Task objective:
Provide the number of lines in the material below that include the word "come", without any accompanying text.

Supplied records:
****

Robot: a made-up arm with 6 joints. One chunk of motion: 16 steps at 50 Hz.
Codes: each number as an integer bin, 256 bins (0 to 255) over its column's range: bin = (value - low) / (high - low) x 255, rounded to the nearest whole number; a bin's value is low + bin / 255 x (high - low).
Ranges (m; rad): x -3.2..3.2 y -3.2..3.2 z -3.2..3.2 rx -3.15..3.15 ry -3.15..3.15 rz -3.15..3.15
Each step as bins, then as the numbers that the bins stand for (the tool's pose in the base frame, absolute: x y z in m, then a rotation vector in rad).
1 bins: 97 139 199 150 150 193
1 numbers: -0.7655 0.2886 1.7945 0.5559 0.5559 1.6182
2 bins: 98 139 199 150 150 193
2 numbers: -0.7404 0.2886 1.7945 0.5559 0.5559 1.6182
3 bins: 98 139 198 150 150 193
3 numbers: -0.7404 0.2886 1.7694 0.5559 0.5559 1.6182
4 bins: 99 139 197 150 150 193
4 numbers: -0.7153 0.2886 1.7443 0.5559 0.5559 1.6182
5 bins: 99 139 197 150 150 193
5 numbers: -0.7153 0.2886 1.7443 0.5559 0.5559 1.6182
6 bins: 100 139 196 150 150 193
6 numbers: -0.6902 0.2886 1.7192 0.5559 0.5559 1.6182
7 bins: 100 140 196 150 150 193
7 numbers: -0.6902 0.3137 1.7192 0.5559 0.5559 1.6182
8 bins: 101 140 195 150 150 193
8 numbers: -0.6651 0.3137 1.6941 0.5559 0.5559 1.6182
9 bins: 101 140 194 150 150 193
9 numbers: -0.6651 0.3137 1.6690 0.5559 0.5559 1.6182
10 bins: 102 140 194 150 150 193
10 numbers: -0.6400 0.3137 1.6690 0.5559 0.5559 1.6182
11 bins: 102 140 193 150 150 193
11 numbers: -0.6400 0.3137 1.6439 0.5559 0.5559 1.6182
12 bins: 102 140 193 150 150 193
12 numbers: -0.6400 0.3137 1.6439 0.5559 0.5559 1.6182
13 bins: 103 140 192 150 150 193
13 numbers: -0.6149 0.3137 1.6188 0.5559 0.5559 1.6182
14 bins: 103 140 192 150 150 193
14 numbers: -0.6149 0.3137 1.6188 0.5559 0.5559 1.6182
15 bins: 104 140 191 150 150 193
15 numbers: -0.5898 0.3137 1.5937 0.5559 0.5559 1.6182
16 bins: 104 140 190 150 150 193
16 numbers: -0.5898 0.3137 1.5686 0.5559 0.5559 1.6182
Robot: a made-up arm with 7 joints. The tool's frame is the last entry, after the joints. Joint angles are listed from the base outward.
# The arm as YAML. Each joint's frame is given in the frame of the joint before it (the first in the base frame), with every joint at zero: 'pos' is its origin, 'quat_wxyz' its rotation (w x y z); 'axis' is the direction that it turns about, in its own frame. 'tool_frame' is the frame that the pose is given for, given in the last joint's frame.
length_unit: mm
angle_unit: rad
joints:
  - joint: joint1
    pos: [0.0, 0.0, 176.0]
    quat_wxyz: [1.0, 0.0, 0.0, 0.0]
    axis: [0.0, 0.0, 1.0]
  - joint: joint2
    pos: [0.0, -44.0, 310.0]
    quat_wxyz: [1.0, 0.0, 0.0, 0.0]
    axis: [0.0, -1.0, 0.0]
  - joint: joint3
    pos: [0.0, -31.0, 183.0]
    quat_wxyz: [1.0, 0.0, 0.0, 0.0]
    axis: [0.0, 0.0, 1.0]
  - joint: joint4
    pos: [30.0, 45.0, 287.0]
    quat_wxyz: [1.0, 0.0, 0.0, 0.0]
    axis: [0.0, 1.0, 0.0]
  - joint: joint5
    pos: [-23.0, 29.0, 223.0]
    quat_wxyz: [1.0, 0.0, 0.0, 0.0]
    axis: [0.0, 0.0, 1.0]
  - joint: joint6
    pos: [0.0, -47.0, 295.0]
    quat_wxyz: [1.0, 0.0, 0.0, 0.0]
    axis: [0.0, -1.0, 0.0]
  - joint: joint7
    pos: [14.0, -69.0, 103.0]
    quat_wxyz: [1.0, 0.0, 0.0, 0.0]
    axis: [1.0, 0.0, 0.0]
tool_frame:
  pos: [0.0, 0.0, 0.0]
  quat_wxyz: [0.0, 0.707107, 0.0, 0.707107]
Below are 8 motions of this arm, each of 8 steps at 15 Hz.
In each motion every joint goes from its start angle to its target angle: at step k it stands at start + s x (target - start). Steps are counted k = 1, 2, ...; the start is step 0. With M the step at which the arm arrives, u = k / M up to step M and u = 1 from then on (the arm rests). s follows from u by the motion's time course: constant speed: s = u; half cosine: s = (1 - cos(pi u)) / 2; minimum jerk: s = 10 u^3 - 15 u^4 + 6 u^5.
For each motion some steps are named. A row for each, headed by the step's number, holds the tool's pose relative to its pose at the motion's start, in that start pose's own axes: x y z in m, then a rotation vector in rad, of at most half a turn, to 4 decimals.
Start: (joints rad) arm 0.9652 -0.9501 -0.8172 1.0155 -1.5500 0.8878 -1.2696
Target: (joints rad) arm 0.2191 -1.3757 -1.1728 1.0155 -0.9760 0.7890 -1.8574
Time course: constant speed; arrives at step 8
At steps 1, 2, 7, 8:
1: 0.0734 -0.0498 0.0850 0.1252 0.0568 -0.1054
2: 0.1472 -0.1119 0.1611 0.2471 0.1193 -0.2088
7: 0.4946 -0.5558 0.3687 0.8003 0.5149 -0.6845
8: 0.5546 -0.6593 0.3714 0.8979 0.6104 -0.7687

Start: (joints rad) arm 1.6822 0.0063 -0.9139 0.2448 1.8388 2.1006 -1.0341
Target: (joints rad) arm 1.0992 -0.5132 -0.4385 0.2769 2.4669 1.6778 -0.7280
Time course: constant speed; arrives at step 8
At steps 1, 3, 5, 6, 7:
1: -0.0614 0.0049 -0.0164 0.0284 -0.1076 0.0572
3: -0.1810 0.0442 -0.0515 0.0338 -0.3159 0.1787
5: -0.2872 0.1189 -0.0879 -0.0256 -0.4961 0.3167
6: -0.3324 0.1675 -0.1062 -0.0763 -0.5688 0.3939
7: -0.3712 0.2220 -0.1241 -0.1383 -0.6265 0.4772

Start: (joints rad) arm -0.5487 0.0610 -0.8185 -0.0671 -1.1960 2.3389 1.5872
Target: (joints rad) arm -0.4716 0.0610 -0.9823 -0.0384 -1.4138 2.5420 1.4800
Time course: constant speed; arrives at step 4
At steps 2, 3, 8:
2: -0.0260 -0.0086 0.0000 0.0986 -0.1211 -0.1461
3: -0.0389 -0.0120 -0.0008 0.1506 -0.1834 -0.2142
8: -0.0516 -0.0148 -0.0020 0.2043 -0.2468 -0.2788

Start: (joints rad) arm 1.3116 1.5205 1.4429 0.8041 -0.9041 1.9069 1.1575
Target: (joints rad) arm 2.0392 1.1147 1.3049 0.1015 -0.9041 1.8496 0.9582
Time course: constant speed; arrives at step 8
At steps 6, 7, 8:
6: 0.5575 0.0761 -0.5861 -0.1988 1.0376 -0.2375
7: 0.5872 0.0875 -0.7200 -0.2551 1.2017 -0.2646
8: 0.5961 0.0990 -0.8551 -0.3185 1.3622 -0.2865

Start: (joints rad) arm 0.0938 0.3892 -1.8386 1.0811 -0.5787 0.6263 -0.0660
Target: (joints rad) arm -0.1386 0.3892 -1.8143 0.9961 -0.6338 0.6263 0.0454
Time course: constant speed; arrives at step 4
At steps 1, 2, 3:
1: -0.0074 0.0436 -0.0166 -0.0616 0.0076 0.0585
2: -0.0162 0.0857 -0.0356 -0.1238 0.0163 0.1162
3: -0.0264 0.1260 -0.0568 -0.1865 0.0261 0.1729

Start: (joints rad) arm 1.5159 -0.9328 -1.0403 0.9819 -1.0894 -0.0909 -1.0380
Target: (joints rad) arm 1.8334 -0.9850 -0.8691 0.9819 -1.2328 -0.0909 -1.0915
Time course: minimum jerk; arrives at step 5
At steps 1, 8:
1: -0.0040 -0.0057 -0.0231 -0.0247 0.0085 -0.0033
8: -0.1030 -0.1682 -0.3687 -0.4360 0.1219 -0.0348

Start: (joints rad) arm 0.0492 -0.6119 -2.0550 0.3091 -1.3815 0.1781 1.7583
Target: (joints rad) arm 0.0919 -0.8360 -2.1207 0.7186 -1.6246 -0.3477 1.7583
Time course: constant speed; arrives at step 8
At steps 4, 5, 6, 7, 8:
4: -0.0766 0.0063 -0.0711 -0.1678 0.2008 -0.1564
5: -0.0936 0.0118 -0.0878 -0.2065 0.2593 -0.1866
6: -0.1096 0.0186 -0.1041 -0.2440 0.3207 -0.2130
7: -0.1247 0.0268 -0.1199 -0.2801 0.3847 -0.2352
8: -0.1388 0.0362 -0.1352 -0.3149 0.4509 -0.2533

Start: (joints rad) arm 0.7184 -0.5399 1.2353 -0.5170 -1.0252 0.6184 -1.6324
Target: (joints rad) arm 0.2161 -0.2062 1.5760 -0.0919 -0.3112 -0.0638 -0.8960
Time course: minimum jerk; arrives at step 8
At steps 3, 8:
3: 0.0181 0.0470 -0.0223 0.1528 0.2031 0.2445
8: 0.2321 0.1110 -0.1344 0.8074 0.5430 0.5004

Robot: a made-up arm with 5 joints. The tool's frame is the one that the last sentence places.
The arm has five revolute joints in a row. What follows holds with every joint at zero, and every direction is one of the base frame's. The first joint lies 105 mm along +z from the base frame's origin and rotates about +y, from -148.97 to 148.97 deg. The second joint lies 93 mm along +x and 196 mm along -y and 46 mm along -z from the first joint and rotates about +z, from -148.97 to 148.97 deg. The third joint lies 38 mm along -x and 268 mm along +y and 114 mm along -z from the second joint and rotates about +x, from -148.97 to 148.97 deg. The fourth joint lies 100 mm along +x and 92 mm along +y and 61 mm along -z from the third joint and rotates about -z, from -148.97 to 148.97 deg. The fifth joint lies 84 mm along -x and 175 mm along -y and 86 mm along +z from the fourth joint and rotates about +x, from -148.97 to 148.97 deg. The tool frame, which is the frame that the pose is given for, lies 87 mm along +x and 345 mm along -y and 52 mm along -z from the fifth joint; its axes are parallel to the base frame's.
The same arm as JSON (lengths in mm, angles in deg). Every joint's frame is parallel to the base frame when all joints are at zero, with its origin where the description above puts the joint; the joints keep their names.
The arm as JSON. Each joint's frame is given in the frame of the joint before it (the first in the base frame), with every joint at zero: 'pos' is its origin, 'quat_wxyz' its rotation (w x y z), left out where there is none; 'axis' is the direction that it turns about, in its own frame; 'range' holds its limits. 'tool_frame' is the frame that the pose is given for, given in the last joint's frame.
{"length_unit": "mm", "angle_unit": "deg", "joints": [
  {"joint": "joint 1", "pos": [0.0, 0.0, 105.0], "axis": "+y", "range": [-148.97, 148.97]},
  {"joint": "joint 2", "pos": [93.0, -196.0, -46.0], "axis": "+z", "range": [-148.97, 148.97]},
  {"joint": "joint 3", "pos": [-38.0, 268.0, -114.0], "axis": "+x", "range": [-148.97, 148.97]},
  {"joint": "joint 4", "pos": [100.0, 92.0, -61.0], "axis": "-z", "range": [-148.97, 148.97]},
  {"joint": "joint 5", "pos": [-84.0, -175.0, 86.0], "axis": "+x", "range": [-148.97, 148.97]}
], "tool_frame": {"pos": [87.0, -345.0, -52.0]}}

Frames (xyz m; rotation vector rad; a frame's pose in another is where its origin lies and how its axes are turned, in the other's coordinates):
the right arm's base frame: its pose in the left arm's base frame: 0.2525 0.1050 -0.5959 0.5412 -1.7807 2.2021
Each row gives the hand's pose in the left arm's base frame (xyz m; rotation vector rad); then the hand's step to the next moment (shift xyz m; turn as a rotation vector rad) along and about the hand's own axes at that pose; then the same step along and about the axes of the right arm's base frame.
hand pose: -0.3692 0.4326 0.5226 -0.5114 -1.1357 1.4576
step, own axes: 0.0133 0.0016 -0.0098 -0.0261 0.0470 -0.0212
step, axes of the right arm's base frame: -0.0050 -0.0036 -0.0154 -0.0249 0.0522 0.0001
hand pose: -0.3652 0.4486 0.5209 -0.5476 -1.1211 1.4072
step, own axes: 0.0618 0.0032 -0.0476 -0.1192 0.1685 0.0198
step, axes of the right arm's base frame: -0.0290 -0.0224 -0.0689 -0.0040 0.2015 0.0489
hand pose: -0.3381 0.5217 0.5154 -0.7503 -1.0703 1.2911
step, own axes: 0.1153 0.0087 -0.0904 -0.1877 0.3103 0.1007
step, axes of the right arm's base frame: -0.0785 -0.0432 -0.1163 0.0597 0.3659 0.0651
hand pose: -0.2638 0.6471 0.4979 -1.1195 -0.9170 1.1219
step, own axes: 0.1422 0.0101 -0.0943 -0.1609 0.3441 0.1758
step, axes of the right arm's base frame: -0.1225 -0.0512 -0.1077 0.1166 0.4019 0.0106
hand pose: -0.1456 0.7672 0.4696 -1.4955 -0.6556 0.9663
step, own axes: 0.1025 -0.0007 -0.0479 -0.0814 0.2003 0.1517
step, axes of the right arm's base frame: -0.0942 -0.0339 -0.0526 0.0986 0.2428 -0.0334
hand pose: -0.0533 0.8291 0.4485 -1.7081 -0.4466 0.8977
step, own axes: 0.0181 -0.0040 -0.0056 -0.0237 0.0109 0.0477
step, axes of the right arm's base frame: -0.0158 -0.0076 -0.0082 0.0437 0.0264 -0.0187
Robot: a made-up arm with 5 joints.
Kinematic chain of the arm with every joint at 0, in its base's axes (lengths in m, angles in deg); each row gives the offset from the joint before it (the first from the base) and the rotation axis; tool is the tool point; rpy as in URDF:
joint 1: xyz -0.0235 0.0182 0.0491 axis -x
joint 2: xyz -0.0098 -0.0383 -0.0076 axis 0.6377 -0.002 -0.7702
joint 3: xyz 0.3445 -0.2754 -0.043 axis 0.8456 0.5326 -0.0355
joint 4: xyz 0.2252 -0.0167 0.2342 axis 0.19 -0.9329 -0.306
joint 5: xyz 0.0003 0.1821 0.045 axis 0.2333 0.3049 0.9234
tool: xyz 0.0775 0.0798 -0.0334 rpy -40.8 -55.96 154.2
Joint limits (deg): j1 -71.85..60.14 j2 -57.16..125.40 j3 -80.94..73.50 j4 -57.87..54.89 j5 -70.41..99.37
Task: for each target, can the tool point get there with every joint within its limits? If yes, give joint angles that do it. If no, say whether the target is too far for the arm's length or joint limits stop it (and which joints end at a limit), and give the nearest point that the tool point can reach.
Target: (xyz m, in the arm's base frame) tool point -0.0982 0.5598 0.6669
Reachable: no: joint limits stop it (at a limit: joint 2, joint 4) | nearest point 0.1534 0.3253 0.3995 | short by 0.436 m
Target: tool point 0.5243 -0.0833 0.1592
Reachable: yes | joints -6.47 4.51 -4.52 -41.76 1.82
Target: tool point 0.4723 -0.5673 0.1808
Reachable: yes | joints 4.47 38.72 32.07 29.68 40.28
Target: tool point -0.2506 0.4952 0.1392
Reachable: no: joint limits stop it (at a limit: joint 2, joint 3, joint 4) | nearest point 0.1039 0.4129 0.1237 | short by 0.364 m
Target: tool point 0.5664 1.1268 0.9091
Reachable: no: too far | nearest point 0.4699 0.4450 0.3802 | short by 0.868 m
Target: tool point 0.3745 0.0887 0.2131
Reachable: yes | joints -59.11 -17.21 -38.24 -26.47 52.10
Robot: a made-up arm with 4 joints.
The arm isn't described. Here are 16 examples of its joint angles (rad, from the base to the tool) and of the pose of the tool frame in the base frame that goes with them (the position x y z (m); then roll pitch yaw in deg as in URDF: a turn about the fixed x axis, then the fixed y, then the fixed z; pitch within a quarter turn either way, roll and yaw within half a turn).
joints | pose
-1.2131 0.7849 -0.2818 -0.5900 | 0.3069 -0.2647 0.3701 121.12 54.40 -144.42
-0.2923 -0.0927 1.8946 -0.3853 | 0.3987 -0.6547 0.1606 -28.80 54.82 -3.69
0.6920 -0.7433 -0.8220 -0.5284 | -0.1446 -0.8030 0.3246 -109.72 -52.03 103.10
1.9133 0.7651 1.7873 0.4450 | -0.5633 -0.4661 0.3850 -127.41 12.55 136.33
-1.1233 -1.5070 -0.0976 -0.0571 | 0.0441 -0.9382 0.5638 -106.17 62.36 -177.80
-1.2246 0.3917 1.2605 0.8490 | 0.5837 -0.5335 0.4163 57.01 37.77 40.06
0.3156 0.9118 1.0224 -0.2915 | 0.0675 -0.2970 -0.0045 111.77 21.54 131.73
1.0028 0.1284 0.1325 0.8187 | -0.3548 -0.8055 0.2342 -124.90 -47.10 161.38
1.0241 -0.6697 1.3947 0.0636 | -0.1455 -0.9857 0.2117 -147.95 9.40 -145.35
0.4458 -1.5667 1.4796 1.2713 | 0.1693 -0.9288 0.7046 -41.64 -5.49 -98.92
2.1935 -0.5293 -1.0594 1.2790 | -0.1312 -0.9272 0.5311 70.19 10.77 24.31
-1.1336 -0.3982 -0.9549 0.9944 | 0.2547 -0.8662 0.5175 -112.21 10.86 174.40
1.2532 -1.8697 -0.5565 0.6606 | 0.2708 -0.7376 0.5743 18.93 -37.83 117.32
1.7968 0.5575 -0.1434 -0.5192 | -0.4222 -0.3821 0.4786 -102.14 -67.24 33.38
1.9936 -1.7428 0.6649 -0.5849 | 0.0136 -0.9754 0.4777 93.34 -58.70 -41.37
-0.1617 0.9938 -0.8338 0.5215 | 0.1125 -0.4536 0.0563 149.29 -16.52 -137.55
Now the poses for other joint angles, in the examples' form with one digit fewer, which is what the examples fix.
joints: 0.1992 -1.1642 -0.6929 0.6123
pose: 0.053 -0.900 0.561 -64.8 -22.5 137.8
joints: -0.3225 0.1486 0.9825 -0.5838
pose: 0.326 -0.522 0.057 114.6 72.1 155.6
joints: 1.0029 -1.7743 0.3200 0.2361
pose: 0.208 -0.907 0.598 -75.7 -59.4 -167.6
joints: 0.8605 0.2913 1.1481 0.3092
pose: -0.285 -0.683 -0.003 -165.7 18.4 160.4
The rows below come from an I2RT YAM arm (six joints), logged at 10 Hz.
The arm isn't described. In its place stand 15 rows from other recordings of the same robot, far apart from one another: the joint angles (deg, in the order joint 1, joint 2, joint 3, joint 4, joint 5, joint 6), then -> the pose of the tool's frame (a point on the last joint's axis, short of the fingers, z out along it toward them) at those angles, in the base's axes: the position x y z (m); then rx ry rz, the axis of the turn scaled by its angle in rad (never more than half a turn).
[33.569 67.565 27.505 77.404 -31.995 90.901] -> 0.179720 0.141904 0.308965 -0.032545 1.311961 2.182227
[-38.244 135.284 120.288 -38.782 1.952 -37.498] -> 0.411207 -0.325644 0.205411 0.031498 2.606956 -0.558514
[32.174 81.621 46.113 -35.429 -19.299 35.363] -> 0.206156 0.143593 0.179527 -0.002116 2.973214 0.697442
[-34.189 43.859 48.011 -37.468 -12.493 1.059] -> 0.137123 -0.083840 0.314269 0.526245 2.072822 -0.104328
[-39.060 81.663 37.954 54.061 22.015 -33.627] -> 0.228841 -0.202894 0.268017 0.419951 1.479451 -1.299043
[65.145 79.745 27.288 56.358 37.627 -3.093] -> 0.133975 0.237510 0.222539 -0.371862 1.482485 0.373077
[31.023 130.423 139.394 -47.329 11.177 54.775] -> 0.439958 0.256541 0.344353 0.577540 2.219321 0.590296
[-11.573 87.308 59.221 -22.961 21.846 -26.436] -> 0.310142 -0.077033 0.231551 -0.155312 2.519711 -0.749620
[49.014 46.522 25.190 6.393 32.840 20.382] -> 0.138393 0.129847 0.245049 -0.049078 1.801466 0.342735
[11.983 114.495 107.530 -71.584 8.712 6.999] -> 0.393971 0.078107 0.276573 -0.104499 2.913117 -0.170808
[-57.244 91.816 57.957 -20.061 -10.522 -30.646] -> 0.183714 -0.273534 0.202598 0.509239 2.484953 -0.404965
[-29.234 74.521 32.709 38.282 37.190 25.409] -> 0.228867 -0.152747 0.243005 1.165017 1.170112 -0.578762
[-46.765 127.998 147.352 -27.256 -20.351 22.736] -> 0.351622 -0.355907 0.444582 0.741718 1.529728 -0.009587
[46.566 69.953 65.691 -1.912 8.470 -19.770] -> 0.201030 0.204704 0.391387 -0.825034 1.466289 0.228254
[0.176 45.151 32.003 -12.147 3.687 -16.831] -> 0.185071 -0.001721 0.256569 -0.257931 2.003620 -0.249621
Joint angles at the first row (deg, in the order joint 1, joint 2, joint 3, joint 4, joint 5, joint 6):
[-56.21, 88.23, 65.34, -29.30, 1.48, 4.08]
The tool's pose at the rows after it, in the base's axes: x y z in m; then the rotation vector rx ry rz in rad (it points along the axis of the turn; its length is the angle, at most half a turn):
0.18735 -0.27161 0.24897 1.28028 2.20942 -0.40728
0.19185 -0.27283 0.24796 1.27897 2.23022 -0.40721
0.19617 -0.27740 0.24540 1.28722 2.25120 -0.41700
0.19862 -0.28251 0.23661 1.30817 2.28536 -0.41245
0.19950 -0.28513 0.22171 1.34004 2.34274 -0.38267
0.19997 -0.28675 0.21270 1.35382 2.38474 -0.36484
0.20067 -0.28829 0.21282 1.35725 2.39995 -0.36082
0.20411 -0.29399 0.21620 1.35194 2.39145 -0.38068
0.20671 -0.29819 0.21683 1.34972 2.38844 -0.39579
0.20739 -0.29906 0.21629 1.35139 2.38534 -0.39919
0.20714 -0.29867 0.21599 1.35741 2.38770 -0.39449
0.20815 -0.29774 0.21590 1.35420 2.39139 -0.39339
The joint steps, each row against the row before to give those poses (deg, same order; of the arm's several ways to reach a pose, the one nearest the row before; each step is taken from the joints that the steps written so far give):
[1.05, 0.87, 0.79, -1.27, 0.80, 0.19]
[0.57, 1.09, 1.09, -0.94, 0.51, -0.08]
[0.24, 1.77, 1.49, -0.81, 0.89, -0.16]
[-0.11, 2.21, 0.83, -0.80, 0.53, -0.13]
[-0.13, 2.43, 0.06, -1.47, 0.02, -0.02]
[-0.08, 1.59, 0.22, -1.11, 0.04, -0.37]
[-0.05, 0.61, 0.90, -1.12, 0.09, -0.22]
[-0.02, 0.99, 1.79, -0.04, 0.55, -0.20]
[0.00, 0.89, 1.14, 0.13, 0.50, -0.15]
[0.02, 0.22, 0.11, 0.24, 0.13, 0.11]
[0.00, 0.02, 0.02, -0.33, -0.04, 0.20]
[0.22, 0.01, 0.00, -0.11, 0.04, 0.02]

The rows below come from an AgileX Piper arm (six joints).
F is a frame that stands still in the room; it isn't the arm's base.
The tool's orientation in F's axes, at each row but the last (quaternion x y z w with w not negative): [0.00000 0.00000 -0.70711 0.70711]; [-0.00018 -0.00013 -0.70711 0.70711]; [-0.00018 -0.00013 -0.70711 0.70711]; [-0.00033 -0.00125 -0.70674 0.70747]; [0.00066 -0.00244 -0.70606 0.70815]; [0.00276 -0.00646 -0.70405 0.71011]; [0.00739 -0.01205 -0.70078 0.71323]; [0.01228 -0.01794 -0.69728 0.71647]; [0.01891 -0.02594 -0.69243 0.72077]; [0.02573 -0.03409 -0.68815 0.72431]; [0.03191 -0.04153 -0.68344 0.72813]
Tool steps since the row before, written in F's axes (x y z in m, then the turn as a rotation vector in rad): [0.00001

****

Your response:
2